* **Description of the task**: Please produce a character-exact copy of the listing that follows, omitting all images.

(Dataset excerpt begins)

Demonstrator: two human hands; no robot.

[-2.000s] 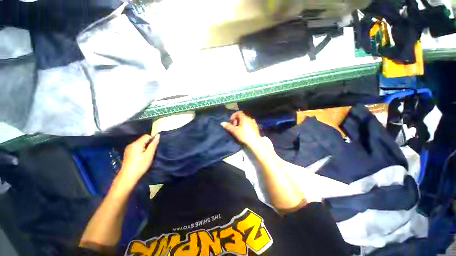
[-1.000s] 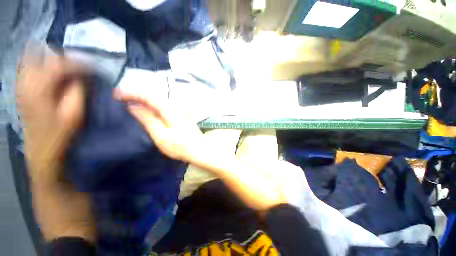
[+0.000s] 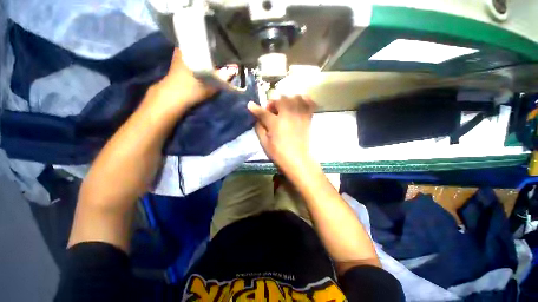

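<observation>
The navy garment piece [image 3: 212, 121] with a pale grey-blue side lies on the table under the sewing machine head [image 3: 413, 35]. Its edge is near the needle area [image 3: 268, 76]. My left hand [image 3: 189, 82] is on the navy cloth left of the needle, its fingers partly hidden behind the pale upright bar [image 3: 193, 38]. My right hand [image 3: 286, 121] has its bent fingertips at the cloth edge just below the needle area. The exact contact at the needle is too bright and small to tell.
More navy and grey cloth [image 3: 71, 88] lies at the left. A black flat pad [image 3: 407, 118] is on the table right of the needle. The green table edge [image 3: 377, 168] runs across. A navy and grey heap [image 3: 436, 230] sits below right, beside a brown surface [image 3: 413, 192].
The navy piece has gone from my lap to the left and then under the machine head. Both hands have moved up to the needle area, and the view has shifted, showing more of the machine.
</observation>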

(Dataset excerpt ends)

* **Output of the task**:
Demonstrator: two human hands; no robot.

[-2.000s] 
[-1.000s] 
[+0.000s] 

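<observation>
The navy garment piece [image 3: 212, 121] with a pale grey-blue side lies on the table under the sewing machine head [image 3: 413, 35]. Its edge is near the needle area [image 3: 268, 76]. My left hand [image 3: 189, 82] is on the navy cloth left of the needle, its fingers partly hidden behind the pale upright bar [image 3: 193, 38]. My right hand [image 3: 286, 121] has its bent fingertips at the cloth edge just below the needle area. The exact contact at the needle is too bright and small to tell.
More navy and grey cloth [image 3: 71, 88] lies at the left. A black flat pad [image 3: 407, 118] is on the table right of the needle. The green table edge [image 3: 377, 168] runs across. A navy and grey heap [image 3: 436, 230] sits below right, beside a brown surface [image 3: 413, 192].
The navy piece has gone from my lap to the left and then under the machine head. Both hands have moved up to the needle area, and the view has shifted, showing more of the machine.
</observation>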

The response is finished, and the exercise is complete.